На производство нельзя пройти с телефоном, серёжками, зажигалкой, часами, пирсингом, в очках с металлическими элементами, в джинсах с клёпками или со вставным золотым зубом. Наши бедные девочки вынуждены подбирать себе лифчики без металлической косточки, поэтому проявите снисхождение к несовершенной форме их груди.
– Нет. Для начала… Не вы мне крест, а… не вы мне его повесили, и не вы… а, не вы его будете снимать. – В Колиных глазах мерцала гордость первых христиан.
– Не нужен он мне. – Охранник растерянно листал журнал. Он даже зарделся. – Сейчас позвоню и уточню про вас. Не ругайтесь.
– Коля – мученик за веру, получается, – сказал я охраннику, который, услышав это, нахмурился и, кажется, испугался.
Я почувствовал, как меня дёргают за капюшон балахона. Обернулся. Своими выползшими почти на переносицу глазами на меня смотрела Анечка. Под ярким светом большой коридорной лампы, находясь совсем близко, я заметил пятнышки, высыпавшие у неё на лбу, носу и остром, как перевёрнутое яйцо, подбородке. Значит, весна окончательно победила зиму. Скоро потянет смотреть на речку-вонючку и опять не получится бегать по утрам.
– У тебя шнурки, – сказала Анечка.
Шнуруя кроссовки, я спросил у неё:
– Как тебе та брошь с российским гербом? Носила бы такую?
Отвечая, Анечка дышала тихонько, как в засаде:
– Дорого. Оно стоит трёху. Три миллиона. И куда его носить? На завод? Нельзя. А больше некуда. Деревянные бусы хочется, как у девочки-менеджера с пятого этажа, – красиво. В очках-велосипедах. Худенькая такая – Саша, знаешь?

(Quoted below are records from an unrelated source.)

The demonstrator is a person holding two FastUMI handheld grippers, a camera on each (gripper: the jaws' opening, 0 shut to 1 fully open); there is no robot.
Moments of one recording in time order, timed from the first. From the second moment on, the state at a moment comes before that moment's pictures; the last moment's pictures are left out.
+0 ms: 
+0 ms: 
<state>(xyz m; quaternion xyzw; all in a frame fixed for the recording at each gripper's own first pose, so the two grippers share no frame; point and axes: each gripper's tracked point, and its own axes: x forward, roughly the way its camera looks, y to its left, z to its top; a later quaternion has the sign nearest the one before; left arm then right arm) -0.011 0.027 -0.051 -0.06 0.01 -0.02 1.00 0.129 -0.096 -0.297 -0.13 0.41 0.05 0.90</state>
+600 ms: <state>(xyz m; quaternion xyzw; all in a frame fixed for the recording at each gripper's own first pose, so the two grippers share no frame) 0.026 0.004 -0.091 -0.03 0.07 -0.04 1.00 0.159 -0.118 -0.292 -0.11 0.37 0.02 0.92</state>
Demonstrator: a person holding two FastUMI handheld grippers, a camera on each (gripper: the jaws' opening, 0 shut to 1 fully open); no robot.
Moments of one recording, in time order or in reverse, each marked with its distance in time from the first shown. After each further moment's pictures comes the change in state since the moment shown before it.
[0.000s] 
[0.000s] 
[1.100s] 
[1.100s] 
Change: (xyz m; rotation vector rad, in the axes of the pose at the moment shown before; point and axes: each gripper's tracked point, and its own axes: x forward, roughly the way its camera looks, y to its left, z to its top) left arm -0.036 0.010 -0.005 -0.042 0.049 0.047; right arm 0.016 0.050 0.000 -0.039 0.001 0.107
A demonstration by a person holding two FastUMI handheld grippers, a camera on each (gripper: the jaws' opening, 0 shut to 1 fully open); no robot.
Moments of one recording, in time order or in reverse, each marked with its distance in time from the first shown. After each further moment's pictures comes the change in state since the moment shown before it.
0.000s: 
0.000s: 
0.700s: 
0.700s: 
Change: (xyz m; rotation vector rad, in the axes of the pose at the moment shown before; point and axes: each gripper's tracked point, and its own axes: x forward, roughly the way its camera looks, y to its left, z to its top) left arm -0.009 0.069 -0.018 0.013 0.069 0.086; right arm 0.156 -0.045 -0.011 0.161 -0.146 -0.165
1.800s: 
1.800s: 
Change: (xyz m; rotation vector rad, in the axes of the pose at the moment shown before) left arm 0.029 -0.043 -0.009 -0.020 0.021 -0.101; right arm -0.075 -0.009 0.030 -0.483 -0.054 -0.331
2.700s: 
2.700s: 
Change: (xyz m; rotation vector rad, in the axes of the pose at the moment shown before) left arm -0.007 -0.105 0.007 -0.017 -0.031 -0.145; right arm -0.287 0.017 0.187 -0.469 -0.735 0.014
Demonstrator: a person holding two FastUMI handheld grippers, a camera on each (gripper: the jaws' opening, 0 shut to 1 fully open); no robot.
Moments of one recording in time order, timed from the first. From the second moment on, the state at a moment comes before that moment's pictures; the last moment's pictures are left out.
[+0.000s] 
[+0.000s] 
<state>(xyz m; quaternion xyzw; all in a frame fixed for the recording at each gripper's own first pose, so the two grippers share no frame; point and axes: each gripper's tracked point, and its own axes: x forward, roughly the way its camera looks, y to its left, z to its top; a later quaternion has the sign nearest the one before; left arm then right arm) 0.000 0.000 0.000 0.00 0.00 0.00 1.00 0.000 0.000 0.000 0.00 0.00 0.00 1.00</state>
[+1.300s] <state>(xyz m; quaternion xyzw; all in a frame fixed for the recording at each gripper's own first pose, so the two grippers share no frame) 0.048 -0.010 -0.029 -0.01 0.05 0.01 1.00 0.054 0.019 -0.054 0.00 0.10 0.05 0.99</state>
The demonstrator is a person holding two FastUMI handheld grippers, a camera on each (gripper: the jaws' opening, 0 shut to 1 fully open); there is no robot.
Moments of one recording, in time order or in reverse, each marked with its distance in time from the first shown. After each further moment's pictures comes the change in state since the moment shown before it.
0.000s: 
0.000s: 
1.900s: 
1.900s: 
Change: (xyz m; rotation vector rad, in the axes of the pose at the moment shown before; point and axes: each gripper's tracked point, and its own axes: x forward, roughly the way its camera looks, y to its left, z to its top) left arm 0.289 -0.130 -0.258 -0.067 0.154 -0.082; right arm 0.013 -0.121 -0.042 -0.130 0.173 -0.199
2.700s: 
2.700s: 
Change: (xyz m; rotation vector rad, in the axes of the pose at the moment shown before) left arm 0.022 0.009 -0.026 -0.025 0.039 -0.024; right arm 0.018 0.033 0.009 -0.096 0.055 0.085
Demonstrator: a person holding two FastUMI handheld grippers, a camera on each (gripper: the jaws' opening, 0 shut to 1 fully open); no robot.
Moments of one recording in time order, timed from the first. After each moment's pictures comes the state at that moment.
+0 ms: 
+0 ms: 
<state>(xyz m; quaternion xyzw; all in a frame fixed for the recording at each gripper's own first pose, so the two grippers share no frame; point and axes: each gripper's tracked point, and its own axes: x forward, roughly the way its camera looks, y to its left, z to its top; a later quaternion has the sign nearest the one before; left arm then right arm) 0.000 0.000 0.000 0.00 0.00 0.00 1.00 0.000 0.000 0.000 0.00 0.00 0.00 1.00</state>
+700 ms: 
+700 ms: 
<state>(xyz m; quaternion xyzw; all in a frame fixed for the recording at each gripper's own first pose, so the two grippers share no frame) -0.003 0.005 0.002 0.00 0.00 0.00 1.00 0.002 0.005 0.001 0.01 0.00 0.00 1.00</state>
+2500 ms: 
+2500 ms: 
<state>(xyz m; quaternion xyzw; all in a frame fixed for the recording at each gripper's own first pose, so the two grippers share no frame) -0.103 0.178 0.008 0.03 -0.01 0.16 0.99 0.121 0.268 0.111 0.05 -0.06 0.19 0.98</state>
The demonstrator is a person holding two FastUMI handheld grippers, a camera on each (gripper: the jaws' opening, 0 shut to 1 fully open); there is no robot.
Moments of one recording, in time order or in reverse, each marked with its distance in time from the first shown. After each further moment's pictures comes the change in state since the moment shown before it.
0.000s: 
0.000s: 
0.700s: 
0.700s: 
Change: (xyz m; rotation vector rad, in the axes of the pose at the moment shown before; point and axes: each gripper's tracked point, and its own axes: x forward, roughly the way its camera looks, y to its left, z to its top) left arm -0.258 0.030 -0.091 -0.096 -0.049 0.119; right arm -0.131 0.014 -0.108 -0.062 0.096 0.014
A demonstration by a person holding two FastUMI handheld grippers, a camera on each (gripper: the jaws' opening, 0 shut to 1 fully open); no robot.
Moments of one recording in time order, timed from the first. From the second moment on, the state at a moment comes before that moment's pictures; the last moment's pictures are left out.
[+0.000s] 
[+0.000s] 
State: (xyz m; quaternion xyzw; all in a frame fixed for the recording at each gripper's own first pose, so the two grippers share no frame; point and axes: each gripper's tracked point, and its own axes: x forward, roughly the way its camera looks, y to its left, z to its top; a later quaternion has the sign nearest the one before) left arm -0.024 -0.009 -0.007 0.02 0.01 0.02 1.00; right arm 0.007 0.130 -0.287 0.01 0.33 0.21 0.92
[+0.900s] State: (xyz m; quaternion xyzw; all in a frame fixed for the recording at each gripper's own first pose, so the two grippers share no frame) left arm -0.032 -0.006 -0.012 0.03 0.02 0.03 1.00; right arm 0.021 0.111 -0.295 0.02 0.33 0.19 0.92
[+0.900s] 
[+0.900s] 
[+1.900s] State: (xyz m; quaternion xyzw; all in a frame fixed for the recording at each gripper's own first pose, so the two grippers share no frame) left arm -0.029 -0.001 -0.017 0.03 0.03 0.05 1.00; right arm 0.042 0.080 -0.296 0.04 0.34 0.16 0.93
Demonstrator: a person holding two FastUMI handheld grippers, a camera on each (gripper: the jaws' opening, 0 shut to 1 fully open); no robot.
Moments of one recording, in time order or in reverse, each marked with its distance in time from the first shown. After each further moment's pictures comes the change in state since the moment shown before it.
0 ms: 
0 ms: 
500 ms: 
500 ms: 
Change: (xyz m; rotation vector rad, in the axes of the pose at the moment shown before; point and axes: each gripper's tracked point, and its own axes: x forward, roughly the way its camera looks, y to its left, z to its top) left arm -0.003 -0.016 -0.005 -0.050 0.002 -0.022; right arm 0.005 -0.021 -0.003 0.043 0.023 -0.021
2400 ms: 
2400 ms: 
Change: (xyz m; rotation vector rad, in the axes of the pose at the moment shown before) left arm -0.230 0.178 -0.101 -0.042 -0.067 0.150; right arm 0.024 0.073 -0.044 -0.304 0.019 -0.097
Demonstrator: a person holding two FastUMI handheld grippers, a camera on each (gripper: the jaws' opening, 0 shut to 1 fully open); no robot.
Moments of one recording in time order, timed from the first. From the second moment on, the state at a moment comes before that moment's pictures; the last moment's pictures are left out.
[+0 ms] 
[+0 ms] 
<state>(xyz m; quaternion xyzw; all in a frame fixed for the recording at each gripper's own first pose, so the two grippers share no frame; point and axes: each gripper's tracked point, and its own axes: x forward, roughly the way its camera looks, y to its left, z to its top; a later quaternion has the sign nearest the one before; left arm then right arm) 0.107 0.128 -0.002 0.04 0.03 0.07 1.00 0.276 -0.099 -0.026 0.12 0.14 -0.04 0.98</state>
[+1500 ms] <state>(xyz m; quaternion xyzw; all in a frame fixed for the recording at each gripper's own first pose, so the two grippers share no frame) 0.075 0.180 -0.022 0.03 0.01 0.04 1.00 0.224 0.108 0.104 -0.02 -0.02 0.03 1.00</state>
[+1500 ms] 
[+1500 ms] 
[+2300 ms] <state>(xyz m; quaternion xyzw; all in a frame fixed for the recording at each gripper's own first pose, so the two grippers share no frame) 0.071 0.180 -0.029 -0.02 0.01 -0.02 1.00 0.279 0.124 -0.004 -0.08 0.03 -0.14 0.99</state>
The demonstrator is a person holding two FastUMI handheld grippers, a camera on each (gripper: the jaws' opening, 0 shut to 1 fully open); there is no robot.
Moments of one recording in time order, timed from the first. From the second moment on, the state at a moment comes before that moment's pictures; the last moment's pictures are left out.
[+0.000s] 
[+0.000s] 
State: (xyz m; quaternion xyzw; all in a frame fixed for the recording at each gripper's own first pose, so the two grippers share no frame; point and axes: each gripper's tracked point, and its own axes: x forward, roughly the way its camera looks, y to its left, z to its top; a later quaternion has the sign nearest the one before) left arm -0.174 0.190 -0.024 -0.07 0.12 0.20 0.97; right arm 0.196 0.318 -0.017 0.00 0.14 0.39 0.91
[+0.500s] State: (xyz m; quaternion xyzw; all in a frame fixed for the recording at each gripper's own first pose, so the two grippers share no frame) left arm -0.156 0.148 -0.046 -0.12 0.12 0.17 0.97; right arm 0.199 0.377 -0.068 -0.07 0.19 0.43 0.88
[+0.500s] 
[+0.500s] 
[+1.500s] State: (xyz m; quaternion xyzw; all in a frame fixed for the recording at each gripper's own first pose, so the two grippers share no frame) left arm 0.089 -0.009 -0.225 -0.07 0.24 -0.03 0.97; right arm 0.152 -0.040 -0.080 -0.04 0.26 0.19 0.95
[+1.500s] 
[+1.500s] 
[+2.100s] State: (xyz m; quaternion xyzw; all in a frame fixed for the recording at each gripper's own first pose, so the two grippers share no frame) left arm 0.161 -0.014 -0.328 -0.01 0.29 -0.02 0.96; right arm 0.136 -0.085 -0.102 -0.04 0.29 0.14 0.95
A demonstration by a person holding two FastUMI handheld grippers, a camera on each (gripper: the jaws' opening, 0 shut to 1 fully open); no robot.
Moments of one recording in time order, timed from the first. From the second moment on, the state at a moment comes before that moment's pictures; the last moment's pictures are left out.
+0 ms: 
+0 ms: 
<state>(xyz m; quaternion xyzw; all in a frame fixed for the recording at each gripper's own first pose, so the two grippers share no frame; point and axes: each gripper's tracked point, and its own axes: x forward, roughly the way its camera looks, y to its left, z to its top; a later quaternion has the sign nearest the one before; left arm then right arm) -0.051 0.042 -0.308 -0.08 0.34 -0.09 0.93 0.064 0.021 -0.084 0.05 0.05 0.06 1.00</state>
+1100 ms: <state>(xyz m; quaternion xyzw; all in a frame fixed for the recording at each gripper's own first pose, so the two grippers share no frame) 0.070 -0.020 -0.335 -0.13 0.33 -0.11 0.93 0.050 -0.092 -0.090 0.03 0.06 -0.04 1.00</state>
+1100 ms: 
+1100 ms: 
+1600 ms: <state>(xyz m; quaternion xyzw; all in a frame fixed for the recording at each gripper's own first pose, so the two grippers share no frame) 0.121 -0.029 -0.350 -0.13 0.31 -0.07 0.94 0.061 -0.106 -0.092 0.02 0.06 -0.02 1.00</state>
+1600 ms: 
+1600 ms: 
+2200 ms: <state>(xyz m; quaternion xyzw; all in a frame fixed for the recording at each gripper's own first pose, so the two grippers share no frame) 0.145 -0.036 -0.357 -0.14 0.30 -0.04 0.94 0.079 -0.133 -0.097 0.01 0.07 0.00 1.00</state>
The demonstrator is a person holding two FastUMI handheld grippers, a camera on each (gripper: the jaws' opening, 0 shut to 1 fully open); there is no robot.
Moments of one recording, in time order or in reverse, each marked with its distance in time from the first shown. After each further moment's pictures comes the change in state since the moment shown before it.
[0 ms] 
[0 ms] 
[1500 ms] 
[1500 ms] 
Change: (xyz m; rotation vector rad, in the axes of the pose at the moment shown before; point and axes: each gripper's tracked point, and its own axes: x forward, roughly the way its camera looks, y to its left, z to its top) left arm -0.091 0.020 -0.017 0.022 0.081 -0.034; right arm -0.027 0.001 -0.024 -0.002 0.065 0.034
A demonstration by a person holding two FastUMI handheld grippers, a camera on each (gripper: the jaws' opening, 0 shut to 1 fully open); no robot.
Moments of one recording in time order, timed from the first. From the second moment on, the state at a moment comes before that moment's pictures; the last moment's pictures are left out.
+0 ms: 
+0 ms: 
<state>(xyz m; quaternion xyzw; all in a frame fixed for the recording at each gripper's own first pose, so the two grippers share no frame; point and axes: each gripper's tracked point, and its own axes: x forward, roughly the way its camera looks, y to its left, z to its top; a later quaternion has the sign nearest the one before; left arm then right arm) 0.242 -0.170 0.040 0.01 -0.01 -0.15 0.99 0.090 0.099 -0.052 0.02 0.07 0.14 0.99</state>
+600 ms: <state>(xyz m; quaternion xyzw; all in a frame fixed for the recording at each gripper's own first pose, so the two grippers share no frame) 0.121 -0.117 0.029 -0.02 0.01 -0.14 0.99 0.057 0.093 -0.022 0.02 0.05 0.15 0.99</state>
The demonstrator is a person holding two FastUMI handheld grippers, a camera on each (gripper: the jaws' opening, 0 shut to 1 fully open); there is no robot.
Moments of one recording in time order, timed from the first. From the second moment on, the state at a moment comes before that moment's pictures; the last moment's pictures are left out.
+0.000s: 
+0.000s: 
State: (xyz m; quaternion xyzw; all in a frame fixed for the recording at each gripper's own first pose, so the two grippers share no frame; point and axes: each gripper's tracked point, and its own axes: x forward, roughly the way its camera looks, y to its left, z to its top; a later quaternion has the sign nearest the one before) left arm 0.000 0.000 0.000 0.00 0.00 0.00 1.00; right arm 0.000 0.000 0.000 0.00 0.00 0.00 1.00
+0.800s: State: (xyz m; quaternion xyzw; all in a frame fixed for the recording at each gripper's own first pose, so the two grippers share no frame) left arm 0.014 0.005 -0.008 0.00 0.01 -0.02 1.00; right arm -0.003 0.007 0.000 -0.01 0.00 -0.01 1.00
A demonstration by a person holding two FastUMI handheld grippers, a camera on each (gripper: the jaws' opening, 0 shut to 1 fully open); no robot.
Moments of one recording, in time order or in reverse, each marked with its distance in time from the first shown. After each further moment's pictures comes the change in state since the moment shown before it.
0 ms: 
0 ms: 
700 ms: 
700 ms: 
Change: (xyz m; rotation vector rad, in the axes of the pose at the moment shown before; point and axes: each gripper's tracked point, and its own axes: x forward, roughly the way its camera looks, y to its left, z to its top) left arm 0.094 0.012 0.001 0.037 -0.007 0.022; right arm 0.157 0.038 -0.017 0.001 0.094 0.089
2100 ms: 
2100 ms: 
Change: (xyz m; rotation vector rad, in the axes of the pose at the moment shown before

– Да не знаю я там никого. Слушай, три миллиона, – изумился я, – шесть лет трудовой жизни. У меня вот только крестик был в детстве. Я ковырялся им в зубах и сломал.
Взгляд охранника прилип к Анечкиной груди. Мы прошли друг за другом рамку.
– А хочешь, – сказал Анечка, – ко дню рождения мы подарим тебе золотой крест с сигаретную пачку? Смотрится весьма.
Она преподнесла это так серьёзно, что мне пришлось настойчиво возразить:
– Лучше деньги.
На улице мы не расстались, а вместе пошли через парк им. Ленина, откуда Ленина давно убрали. Карусели не работали. За время ковидного простоя они заржавели и вызывали теперь тревожные чувства. (Замеревшее колесо обозрения – дурное предзнаменование, как оказалось.)
– Я домой пешком. Нужно форму поддерживать, а то разожрусь, как Гриша Мельник. Видела, как забавно он сегодня подмигивал пупком из-под майки?